Copy each line below word for word and drop every image.

Top of DATA EXTRACT

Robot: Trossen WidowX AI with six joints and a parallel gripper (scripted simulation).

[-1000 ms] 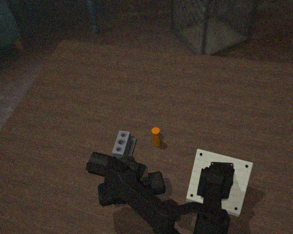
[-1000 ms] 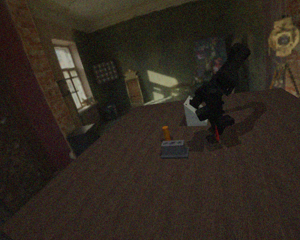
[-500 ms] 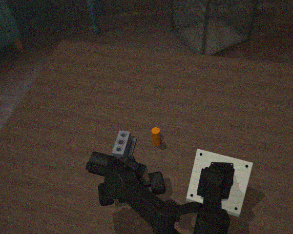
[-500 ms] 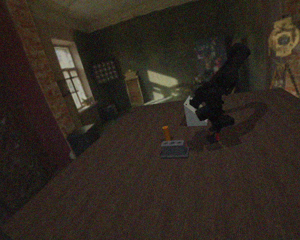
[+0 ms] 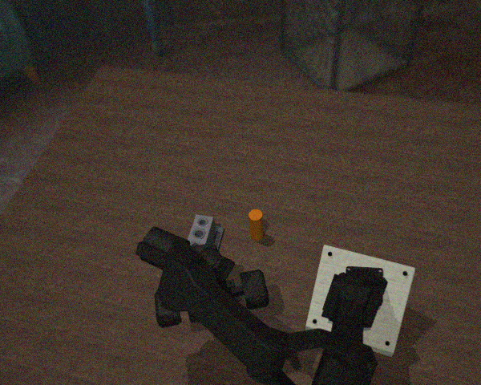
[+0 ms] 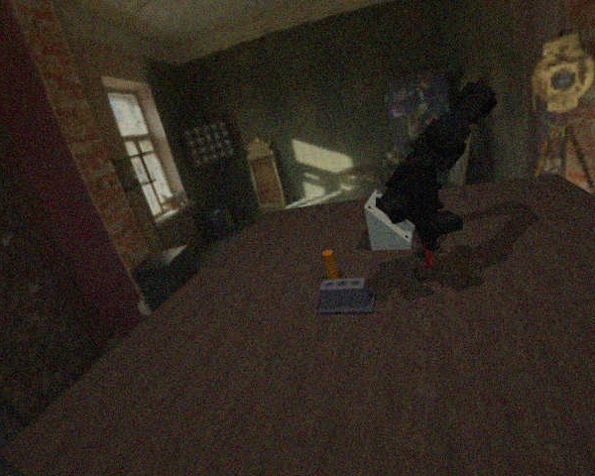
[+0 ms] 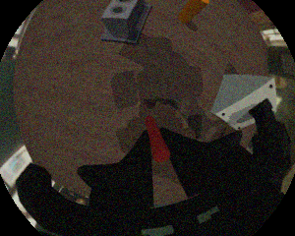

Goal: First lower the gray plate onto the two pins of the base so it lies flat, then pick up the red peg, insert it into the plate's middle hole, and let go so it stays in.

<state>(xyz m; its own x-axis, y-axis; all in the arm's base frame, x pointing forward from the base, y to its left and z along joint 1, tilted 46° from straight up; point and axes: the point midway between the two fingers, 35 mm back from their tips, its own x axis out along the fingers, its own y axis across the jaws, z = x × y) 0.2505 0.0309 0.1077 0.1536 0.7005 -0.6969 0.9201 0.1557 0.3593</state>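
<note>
My gripper tip is now 190 mm to the left of the gray plate, 80 mm short of it and 30 mm above it. From my gripper tip the other things lie so: orange cylinder (240 mm to the right, 40 mm below, 30 mm behind); then red peg (right at my gripper tip).
</note>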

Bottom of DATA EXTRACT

TASK RESPONSE |
Robot: Trossen WidowX AI with six joints and a parallel gripper (scripted simulation).

[-1000 ms] 
[-1000 ms] 
[-500 ms] 
[-500 ms] 
[+0 ms] 
[+0 ms] 
[+0 ms] 

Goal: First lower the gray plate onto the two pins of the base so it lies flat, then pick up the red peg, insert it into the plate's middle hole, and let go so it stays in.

<state>(xyz m; its own x-axis, y-axis; all in the arm's base frame, x pointing forward from the base, y to its left and z along joint 1, tilted 46° from straight up; point and axes: the point midway between the two fingers, 35 mm back from their tips, its own x axis out along the fingers, its own y axis across the jaws, z = x × y) 0.2505 0.0309 0.1077 0.1536 0.7005 -0.6969 0.9201 0.1557 0.3593</state>
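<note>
My gripper tip is now 190 mm to the left of the gray plate, 80 mm short of it and 30 mm above it. From my gripper tip the other things lie so: orange cylinder (240 mm to the right, 40 mm below, 30 mm behind); then red peg (right at my gripper tip).
</note>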

No more output will be added to the exercise.